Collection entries
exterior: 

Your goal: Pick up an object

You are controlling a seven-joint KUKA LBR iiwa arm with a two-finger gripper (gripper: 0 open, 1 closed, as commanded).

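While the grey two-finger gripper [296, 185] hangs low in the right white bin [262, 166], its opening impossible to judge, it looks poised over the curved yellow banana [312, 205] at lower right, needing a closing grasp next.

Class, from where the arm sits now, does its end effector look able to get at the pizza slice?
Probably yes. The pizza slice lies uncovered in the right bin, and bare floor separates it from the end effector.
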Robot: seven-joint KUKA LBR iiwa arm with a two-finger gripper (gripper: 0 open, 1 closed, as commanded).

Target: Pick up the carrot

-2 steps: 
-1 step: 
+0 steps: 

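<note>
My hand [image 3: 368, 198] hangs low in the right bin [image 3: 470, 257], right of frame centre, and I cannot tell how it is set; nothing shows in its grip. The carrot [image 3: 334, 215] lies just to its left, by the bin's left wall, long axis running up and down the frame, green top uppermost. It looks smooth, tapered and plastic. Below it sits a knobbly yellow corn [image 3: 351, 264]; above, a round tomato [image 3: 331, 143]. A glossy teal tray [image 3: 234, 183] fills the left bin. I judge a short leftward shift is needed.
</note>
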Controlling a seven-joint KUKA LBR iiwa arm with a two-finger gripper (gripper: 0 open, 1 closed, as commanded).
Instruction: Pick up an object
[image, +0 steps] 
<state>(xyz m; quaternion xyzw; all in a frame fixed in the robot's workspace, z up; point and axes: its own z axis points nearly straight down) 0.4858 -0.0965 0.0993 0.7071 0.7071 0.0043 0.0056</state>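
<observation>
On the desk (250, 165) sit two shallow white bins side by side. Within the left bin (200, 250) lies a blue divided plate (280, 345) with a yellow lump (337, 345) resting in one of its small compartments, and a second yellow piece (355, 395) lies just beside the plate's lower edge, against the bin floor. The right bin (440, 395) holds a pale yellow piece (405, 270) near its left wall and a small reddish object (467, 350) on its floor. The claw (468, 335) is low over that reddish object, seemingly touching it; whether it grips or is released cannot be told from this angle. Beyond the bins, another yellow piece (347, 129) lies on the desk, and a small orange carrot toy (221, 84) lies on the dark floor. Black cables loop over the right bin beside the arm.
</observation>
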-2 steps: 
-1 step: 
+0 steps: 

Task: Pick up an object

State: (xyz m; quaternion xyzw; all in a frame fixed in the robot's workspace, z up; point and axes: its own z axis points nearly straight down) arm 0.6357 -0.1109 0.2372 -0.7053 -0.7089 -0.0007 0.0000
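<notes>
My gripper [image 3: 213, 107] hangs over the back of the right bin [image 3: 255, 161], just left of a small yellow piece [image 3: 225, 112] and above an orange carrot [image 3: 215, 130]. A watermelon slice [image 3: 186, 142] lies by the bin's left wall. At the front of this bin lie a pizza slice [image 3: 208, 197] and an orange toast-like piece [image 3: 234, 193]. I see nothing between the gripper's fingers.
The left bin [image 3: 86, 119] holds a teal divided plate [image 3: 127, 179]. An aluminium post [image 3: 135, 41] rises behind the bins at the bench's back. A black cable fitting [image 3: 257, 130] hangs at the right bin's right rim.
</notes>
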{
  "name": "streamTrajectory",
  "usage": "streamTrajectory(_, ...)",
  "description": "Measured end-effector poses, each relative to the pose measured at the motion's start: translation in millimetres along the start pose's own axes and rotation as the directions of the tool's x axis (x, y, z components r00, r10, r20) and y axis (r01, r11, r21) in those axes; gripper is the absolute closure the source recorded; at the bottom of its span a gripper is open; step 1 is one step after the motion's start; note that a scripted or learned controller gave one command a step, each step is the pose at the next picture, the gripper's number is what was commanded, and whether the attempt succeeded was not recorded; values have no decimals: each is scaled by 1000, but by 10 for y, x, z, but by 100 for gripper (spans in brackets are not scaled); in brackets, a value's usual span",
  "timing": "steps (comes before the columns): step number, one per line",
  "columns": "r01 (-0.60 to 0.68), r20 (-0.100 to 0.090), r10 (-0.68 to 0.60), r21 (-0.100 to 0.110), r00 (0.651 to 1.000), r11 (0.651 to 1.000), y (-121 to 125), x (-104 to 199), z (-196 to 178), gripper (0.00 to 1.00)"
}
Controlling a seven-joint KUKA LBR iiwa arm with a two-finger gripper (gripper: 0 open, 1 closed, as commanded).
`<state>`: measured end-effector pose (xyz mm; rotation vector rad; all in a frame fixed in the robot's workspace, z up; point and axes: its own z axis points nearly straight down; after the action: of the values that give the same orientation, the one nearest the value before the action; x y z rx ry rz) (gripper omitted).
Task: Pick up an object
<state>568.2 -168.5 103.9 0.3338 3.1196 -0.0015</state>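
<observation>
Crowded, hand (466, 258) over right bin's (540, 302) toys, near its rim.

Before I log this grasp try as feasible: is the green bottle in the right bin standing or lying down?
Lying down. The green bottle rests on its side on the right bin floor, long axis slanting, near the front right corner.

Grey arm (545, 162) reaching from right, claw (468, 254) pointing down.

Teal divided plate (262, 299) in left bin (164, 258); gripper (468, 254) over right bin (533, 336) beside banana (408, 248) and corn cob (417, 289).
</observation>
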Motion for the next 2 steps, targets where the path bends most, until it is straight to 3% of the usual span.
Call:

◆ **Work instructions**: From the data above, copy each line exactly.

◆ **Completed exercise**:
exterior: 

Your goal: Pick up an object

You are controlling a seven-joint KUKA LBR iiwa arm with a two-finger gripper (gripper: 0 open, 1 closed, as commanded).

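While the grey two-finger gripper [296, 185] hangs low in the right white bin [262, 166], its opening impossible to judge, it looks poised over the curved yellow banana [312, 205] at lower right, needing a closing grasp next.

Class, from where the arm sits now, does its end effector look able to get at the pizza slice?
Probably yes. The pizza slice lies uncovered in the right bin, and bare floor separates it from the end effector.
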Robot: seven-joint KUKA LBR iiwa arm with a two-finger gripper (gripper: 0 open, 1 closed, as commanded).

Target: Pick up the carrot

-2 steps: 
-1 step: 
+0 steps: 

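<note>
My hand [image 3: 368, 198] hangs low in the right bin [image 3: 470, 257], right of frame centre, and I cannot tell how it is set; nothing shows in its grip. The carrot [image 3: 334, 215] lies just to its left, by the bin's left wall, long axis running up and down the frame, green top uppermost. It looks smooth, tapered and plastic. Below it sits a knobbly yellow corn [image 3: 351, 264]; above, a round tomato [image 3: 331, 143]. A glossy teal tray [image 3: 234, 183] fills the left bin. I judge a short leftward shift is needed.
</note>
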Controlling a seven-joint KUKA LBR iiwa arm with a two-finger gripper (gripper: 0 open, 1 closed, as commanded).
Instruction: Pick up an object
[image, +0 steps] 
<state>(xyz m; quaternion xyzw; all in a frame fixed in the robot's workspace, z up; point and axes: its own z axis points nearly straight down) 0.4858 -0.0965 0.0993 0.7071 0.7071 0.0043 0.0056</state>
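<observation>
On the desk (250, 165) sit two shallow white bins side by side. Within the left bin (200, 250) lies a blue divided plate (280, 345) with a yellow lump (337, 345) resting in one of its small compartments, and a second yellow piece (355, 395) lies just beside the plate's lower edge, against the bin floor. The right bin (440, 395) holds a pale yellow piece (405, 270) near its left wall and a small reddish object (467, 350) on its floor. The claw (468, 335) is low over that reddish object, seemingly touching it; whether it grips or is released cannot be told from this angle. Beyond the bins, another yellow piece (347, 129) lies on the desk, and a small orange carrot toy (221, 84) lies on the dark floor. Black cables loop over the right bin beside the arm.
</observation>
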-2 steps: 
-1 step: 
+0 steps: 

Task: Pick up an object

State: (xyz m; quaternion xyzw; all in a frame fixed in the robot's workspace, z up; point and axes: its own z axis points nearly straight down) arm 0.6357 -0.1109 0.2372 -0.7053 -0.7089 -0.0007 0.0000
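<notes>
My gripper [image 3: 213, 107] hangs over the back of the right bin [image 3: 255, 161], just left of a small yellow piece [image 3: 225, 112] and above an orange carrot [image 3: 215, 130]. A watermelon slice [image 3: 186, 142] lies by the bin's left wall. At the front of this bin lie a pizza slice [image 3: 208, 197] and an orange toast-like piece [image 3: 234, 193]. I see nothing between the gripper's fingers.
The left bin [image 3: 86, 119] holds a teal divided plate [image 3: 127, 179]. An aluminium post [image 3: 135, 41] rises behind the bins at the bench's back. A black cable fitting [image 3: 257, 130] hangs at the right bin's right rim.
</notes>
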{
  "name": "streamTrajectory",
  "usage": "streamTrajectory(_, ...)",
  "description": "Measured end-effector poses, each relative to the pose measured at the motion's start: translation in millimetres along the start pose's own axes and rotation as the directions of the tool's x axis (x, y, z components r00, r10, r20) and y axis (r01, r11, r21) in those axes; gripper is the absolute closure the source recorded; at the bottom of its span a gripper is open; step 1 is one step after the motion's start; note that a scripted or learned controller gave one command a step, each step is the pose at the next picture, the gripper's number is what was commanded, and whether the attempt succeeded was not recorded; values have no decimals: each is scaled by 1000, but by 10 for y, x, z, but by 100 for gripper (spans in brackets are not scaled); in brackets, a value's usual span",
  "timing": "steps (comes before the columns): step number, one per line",
  "columns": "r01 (-0.60 to 0.68), r20 (-0.100 to 0.090), r10 (-0.68 to 0.60), r21 (-0.100 to 0.110), r00 (0.651 to 1.000), r11 (0.651 to 1.000), y (-121 to 125), x (-104 to 199), z (-196 to 178), gripper (0.00 to 1.00)"
}
Controlling a seven-joint KUKA LBR iiwa arm with a two-finger gripper (gripper: 0 open, 1 closed, as commanded).
`<state>`: measured end-effector pose (xyz mm; rotation vector rad; all in a frame fixed in the robot's workspace, z up; point and axes: its own z axis points nearly straight down; after the action: of the values that give the same orientation, the one nearest the value before the action; x y z rx ry rz) (gripper omitted).
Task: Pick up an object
<state>568.2 -168.5 103.9 0.3338 3.1196 -0.0015</state>
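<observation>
Crowded, hand (466, 258) over right bin's (540, 302) toys, near its rim.

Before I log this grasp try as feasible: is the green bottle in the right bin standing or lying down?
Lying down. The green bottle rests on its side on the right bin floor, long axis slanting, near the front right corner.

Grey arm (545, 162) reaching from right, claw (468, 254) pointing down.

Teal divided plate (262, 299) in left bin (164, 258); gripper (468, 254) over right bin (533, 336) beside banana (408, 248) and corn cob (417, 289).
</observation>
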Motion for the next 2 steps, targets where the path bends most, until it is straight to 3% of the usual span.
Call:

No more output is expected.